Work to be completed: Only the last stretch of the records is wanted: restate word for word the line with "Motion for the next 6" and every line after it.
Data in this exercise section start
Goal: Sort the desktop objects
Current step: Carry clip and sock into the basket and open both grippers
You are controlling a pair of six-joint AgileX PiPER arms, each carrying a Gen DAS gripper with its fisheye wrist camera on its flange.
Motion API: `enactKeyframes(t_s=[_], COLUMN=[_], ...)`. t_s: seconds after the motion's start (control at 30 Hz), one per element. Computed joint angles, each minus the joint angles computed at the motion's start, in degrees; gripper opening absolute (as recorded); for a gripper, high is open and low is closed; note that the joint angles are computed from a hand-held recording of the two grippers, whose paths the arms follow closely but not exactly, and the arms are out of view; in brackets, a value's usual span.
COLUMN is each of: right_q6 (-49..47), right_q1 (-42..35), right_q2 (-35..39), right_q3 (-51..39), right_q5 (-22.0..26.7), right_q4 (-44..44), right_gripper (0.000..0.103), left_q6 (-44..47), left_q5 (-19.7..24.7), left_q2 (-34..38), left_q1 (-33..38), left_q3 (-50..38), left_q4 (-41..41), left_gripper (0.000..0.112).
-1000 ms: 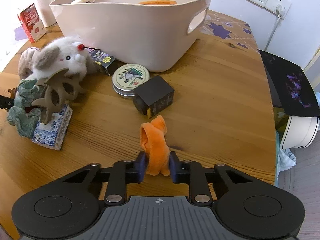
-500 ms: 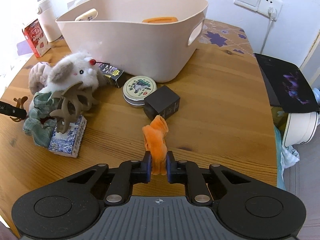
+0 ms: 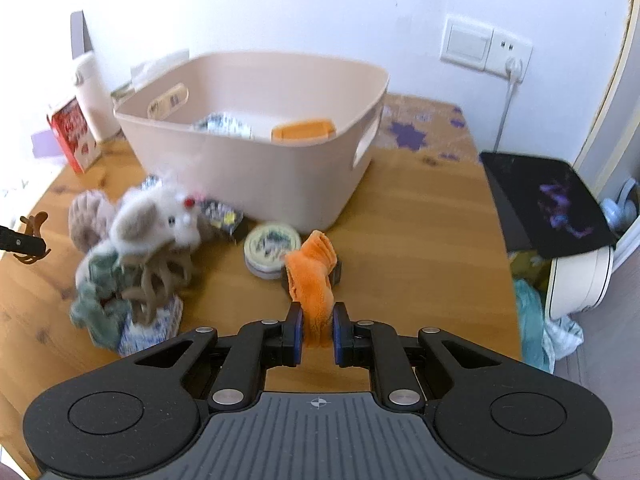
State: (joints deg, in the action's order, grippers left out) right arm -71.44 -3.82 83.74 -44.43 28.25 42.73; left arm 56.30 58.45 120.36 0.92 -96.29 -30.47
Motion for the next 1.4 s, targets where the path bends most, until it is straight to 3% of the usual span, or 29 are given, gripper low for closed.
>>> enactKeyframes(t_s=[0.27,0.7,0.8,1.03,1.4], right_q6=[-1.15,-2.41,-1.8,0.17,5.62], right_q1=[0.44,2.92,4.33,9.43,14.57], right_q2=[-1.35,-0.96,0.32,4.05,11.36], right_q3=[-3.22,-8.06,-10.18,-15.11,-22.97], right_q5=[0.94,-1.69,-2.47,-5.55,-6.92], right_q4=[2.58,5.72,5.6,3.54,-3.39], right_gripper=[0.015,0.015,0.015,0.015,0.015], left_q6=[1.77,-1.42,0.27,0.72,-4.25], left_q5=[1.7,1.57,-2.73,-6.99,-8.0], left_q2=[-2.12,-0.37,-1.18,0.65,5.49], left_q1=[-1.54,-6.97,-9.35,-14.3,-20.98], left_q3=[-1.72,-9.75,-8.27,-10.72,-17.82], left_q4=[-4.41,-7.88,-8.62,-9.05,-3.05], left_gripper=[0.029,0.029,0.029,0.029,0.029])
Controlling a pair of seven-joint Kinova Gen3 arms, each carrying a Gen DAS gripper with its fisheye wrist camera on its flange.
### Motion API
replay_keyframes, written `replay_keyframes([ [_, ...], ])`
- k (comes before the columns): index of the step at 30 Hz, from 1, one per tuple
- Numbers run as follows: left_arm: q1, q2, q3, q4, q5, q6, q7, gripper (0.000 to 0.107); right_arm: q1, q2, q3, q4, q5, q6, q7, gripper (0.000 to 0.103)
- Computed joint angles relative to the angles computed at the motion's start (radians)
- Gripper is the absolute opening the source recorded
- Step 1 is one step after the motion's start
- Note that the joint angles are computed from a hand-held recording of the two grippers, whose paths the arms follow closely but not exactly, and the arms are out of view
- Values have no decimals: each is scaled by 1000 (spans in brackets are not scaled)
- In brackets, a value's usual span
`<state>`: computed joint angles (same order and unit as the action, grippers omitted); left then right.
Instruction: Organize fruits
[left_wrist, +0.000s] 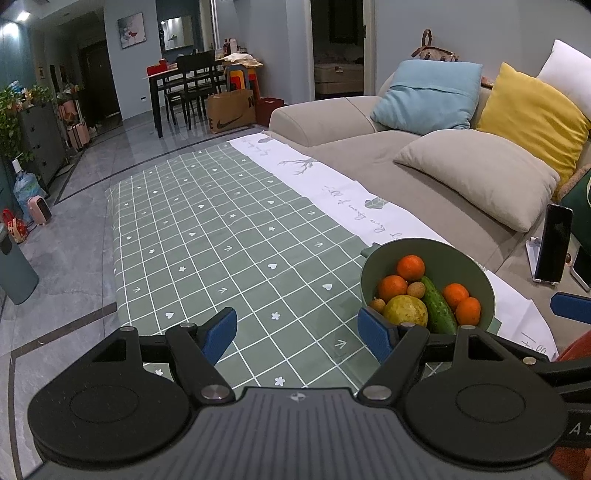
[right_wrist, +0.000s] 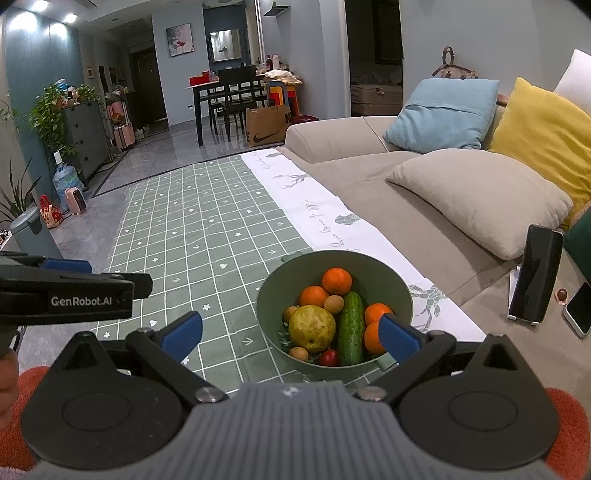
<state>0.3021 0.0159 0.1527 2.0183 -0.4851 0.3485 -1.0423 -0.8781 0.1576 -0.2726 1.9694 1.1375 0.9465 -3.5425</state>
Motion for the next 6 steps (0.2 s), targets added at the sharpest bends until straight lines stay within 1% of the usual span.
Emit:
replay_keyframes([
  [3, 1, 1, 1, 0, -5, 2, 7, 88, 3, 2, 1, -2, -4, -4, 2, 98],
  [6, -5, 3, -2, -1, 18, 0, -16, 88, 5, 2, 3, -1, -7, -10, 3, 98],
])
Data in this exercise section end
Problem solution:
Motion for the next 6 steps (0.2 s), targets added at the sharpest bends until straight lines stay within 1% of the usual span.
Emit:
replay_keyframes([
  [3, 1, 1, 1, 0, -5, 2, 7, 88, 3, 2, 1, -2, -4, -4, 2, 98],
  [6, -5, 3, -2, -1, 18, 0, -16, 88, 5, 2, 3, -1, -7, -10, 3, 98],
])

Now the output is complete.